• Records for the exercise
■ ■ ■ ■
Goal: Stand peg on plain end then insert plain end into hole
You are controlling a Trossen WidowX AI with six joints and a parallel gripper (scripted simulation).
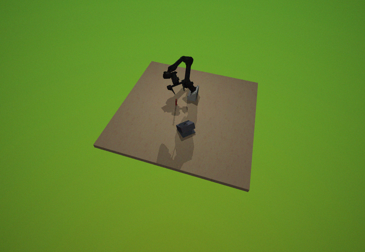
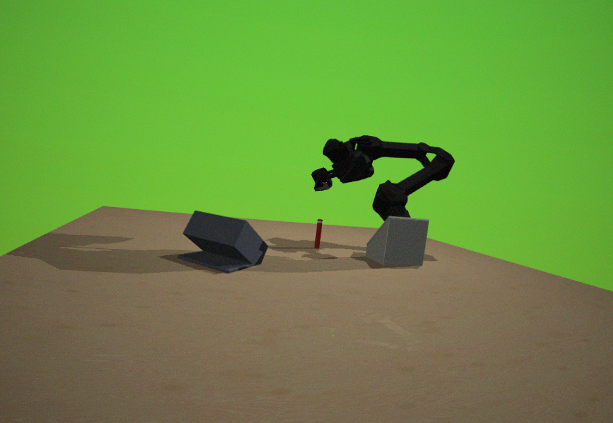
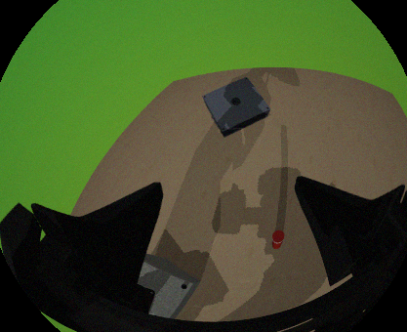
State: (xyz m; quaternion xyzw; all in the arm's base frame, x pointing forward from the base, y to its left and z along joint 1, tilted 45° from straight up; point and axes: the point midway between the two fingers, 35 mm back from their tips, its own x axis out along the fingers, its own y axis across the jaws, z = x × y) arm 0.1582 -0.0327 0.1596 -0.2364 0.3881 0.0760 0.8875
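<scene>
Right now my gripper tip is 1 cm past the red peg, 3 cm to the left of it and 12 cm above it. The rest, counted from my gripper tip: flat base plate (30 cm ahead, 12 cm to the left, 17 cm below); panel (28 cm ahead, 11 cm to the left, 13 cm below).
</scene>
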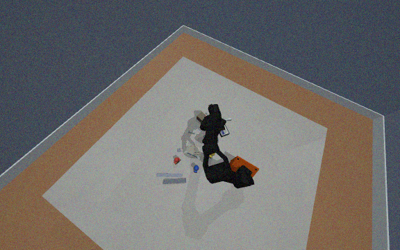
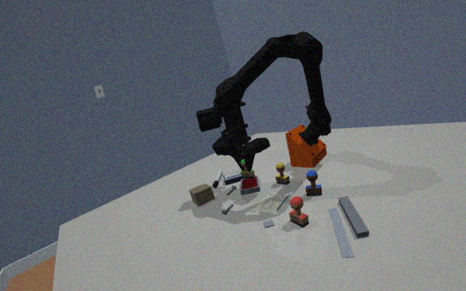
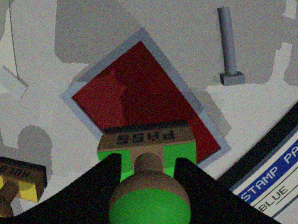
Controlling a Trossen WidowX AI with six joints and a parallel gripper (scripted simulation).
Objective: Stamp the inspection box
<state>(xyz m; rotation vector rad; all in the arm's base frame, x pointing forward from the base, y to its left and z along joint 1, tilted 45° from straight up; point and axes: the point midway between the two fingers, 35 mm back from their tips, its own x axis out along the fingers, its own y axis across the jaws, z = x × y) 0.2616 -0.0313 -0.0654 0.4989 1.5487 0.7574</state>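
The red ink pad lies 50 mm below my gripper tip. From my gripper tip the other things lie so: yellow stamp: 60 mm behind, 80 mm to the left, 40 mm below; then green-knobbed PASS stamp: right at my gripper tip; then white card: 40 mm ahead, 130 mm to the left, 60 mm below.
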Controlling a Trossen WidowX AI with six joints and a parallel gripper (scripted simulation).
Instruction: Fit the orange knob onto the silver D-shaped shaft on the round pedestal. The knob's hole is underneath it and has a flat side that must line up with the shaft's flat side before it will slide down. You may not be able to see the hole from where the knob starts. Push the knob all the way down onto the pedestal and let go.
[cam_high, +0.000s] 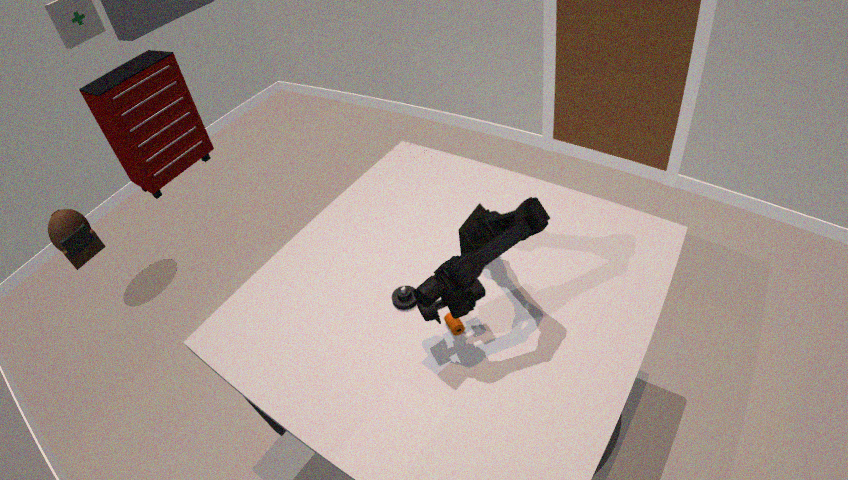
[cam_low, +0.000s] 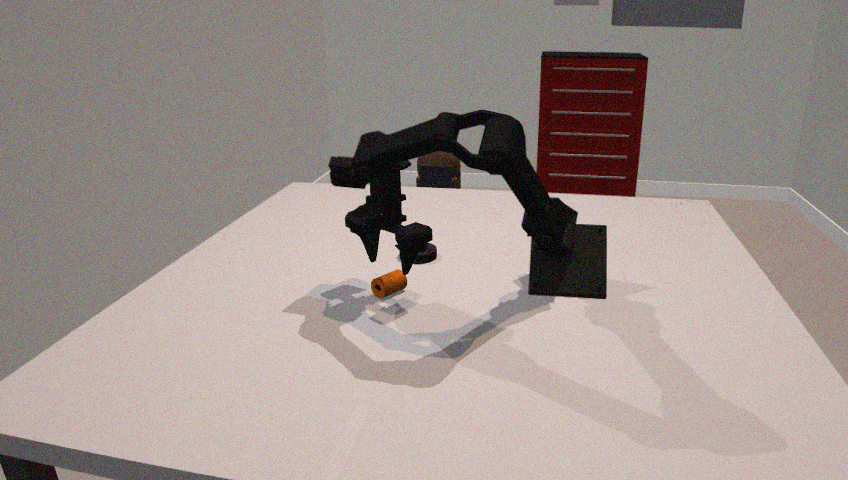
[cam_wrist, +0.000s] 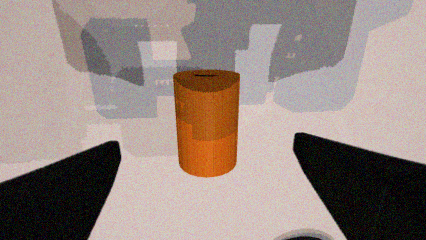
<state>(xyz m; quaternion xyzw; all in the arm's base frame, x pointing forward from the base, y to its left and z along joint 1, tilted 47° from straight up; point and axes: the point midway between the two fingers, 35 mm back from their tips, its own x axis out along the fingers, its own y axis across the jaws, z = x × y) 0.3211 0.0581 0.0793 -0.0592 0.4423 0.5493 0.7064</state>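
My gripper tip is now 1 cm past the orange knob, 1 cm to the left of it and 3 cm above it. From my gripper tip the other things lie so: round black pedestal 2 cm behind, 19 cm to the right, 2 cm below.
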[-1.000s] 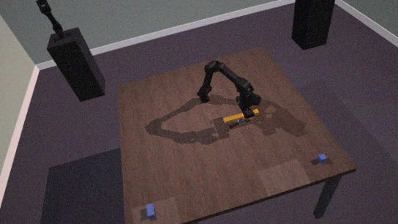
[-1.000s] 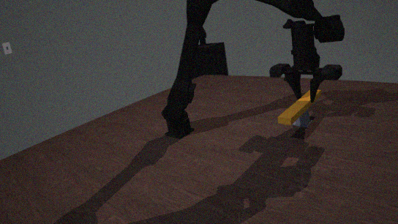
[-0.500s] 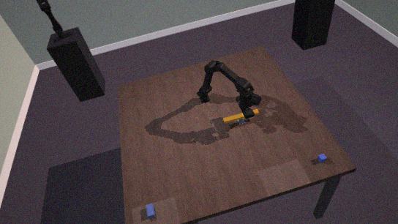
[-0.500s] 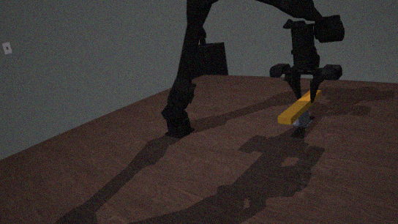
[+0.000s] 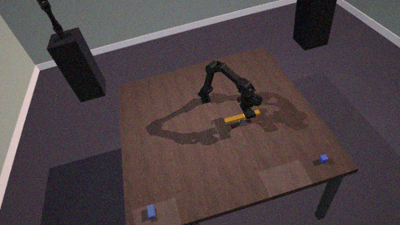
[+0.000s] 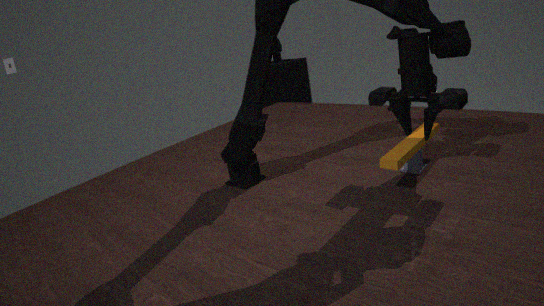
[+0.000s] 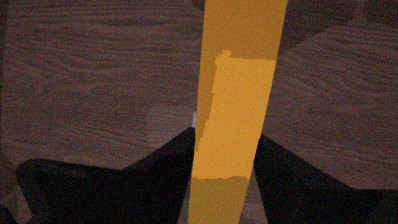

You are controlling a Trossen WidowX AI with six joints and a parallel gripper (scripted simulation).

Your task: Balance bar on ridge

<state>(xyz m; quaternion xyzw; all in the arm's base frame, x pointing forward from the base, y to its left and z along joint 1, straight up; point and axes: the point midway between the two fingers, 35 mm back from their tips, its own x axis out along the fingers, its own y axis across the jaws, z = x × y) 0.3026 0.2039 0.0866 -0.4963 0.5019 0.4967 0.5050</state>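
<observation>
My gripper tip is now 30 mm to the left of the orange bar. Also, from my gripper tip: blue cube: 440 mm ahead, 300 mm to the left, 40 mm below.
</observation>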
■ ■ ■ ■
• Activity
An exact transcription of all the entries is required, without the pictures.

• Response area
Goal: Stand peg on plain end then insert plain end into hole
You are controlling a Trossen WidowX AI with six joints and a parallel gripper (scripted simulation).
State: (xyz m; quaternion xyzw; all in the arm's base frame, x pointing forward from the base, y to its left and z along joint 1, tilted 45° from straight up; point and axes: the point midway between the two fingers, 35 mm back from their tips, its own x axis out along the fingers, its own y axis across the jaws, z = x × y) arm 0.1582 -0.0327 0.1596 -0.2364 0.3881 0.0760 0.8875
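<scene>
Right now my gripper tip is 1 cm past the red peg, 3 cm to the left of it and 12 cm above it. The rest, counted from my gripper tip: flat base plate (30 cm ahead, 12 cm to the left, 17 cm below); panel (28 cm ahead, 11 cm to the left, 13 cm below).
</scene>
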Controlling a Trossen WidowX AI with six joints and a parallel gripper (scripted simulation).
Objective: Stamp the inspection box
<state>(xyz m; rotation vector rad; all in the arm's base frame, x pointing forward from the base, y to its left and z along joint 1, tilted 45° from straight up; point and axes: the point midway between the two fingers, 35 mm back from their tips, its own x axis out along the fingers, its own y axis across the jaws, z = x × y) 0.2616 -0.0313 -0.0654 0.4989 1.5487 0.7574</state>
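The red ink pad lies 50 mm below my gripper tip. From my gripper tip the other things lie so: yellow stamp: 60 mm behind, 80 mm to the left, 40 mm below; then green-knobbed PASS stamp: right at my gripper tip; then white card: 40 mm ahead, 130 mm to the left, 60 mm below.
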Controlling a Trossen WidowX AI with six joints and a parallel gripper (scripted simulation).
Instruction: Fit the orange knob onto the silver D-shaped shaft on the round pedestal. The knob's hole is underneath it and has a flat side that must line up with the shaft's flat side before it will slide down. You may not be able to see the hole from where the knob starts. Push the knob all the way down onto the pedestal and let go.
[cam_high, +0.000s] 
[cam_low, +0.000s] 
[cam_wrist, +0.000s] 
<state>(xyz m; quaternion xyzw; all in the arm's base frame, x pointing forward from the base, y to its left and z along joint 1, tilted 47° from straight up; point and axes: the point midway between the two fingers, 35 mm back from their tips, its own x axis out along the fingers, its own y axis across the jaws, z = x × y) 0.3211 0.0581 0.0793 -0.0592 0.4423 0.5493 0.7064</state>
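My gripper tip is now 1 cm past the orange knob, 1 cm to the left of it and 3 cm above it. From my gripper tip the other things lie so: round black pedestal 2 cm behind, 19 cm to the right, 2 cm below.
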[-1.000s] 
[-1.000s] 
[-0.500s] 
[-0.500s] 
[+0.000s] 
[+0.000s] 
[+0.000s] 

You are controlling a Trossen WidowX AI with six joints and a parallel gripper (scripted simulation).

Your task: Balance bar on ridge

<state>(xyz m; quaternion xyzw; all in the arm's base frame, x pointing forward from the base, y to its left and z along joint 1, straight up; point and axes: the point midway between the two fingers, 35 mm back from their tips, its own x axis out along the fingers, its own y axis across the jaws, z = x × y) 0.3026 0.2039 0.0866 -0.4963 0.5019 0.4967 0.5050</state>
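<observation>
My gripper tip is now 30 mm to the left of the orange bar. Also, from my gripper tip: blue cube: 440 mm ahead, 300 mm to the left, 40 mm below.
</observation>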

No further output remains for this exercise.